Chinese state-run newspaper Global Times Sen. Vance (R-Ohio) on Thursday said China “experts” worry about a “clear inward-looking or even isolationist tendency” and an “aversion to economic globalization” that runs counter to the Chinese Communist Party’s orthodox ideology.
Former President Donald Trump, the Republican nominee for the 2024 presidential election, on Monday selected Vance as his running mate. Vance introduced himself to the nation in a speech at the Republican National Convention (RNC) on Wednesday, repeatedly criticizing the policies supported by Trump’s rival, current President Joe Biden, of expanding trade with Communist China at the expense of American workers.
Vance, 39, is the first millennial to run for president on a major party ticket and made numerous references to his age during his speech, contrasting his life with the policies that an older Biden supported in the Senate at the time.
“When I was a sophomore in high school, Joe Biden gave China a sweet trade deal that destroyed more good, middle-class American manufacturing jobs,” Vance recalled, referring to China’s accession to the World Trade Organization and receive In 2000, it obtained “most-favored nation” trade status.
“Biden and other naive politicians in Washington put policies in place that flooded our country with cheap Chinese goods, cheap foreign labor, and, over the next few decades, lethal Chinese-made fentanyl,” Vance told the audience. “Many of the generation I grew up with couldn’t afford to spend more on groceries, gas or rent, and Joe Biden’s economic policies did just that, causing prices to soar and dreams to be shattered. Then China and the drug cartels pumped fentanyl across the border, adding an addictive edge to the heartache.”
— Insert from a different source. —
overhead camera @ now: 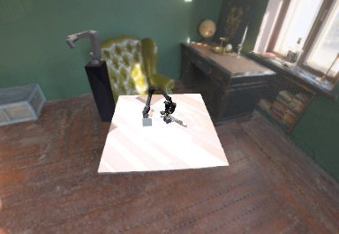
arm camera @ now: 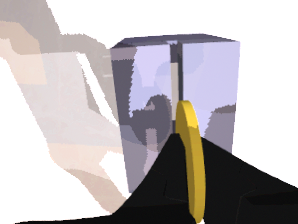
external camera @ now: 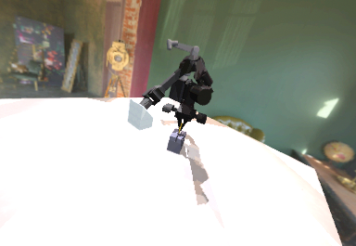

Vance promised that he and Trump would “protect the wages of American workers and stop the Chinese Communist Party from building a middle class at the expense of the American people.”
of Global Times Complained The Post called Vance’s promises “nothing more than platitudes” and accused him of having “limited foreign policy experience.” It warned that the vice presidential nominee was dangerously promoting “extreme misconceptions about China,” but said he should stop pursuing “win-win cooperation” with genocidal rogue nations.
“Vance’s speech clearly shows an inward-looking and closed-minded tendency, reflecting an aversion to economic globalization,” state media explained, citing “expert” Professor Diao Daming, a regular commentator for the paper. Times“Vance’s comments also suggest that some Republicans continue to push for continued strategic competition with China in a more pronounced confrontational manner.”
Another commonly cited Global Times “Expert” scholar Lu Xiang lamented that Vance was pushing for “an increasingly hardline stance to contain China.” He warned that confronting China’s vast array of threatening activities, from intellectual property theft to global manufacturing monopoly, genocide, slavery and colonization, would threaten “world peace and development.”
The outlet concluded by calling Vance an “Asia First” Republican for viewing China as America’s biggest geopolitical threat, rather than Russia, Islamic extremist groups or other threats. As a senator, Vance has repeatedly discouraged political leaders from viewing Russia’s invasion of Ukraine as a greater threat to American interests than the activities of the Chinese Communist Party. In an interview with Fox News this week, Vance said he hoped the invasion of Ukraine would “end quickly so that America can focus on the real problem, which is China.”
“That is the biggest threat to our country and we are totally distracted by it,” he lamented.
In March, Vance introduced legislation that would limit the Chinese government’s access to U.S. capital markets, telling Breitbart News at the time that if China “is not willing to play by our rules, then it should not be allowed access to our financial markets.”
China DailyAnother pro-China regime newspaper used this week’s Republican National Convention to attack the Republican Party more broadly for “hate speech,” “including against countries such as China, Russia, Iran and the Democratic People’s Republic of Korea.”
“The use of McCarthyite-style hate speech against some countries and their leaders has unfortunately become a favorite sport of American politicians in their bid to win over more voters,” said columnist Chen Wei-hua. I have written “This is especially true at the time of the US presidential election, when candidates are trying to take a hard line,” he said in a column published on Friday.
“Hate speech from US political leaders is bringing the world closer to a new Cold War, or even a hot war,” he argued. “This should be a wake-up call not only for US leaders, government officials and politicians, but also for the international community, especially as US leaders use hate speech to demonize other countries in order to divide the world and strengthen US hegemony.”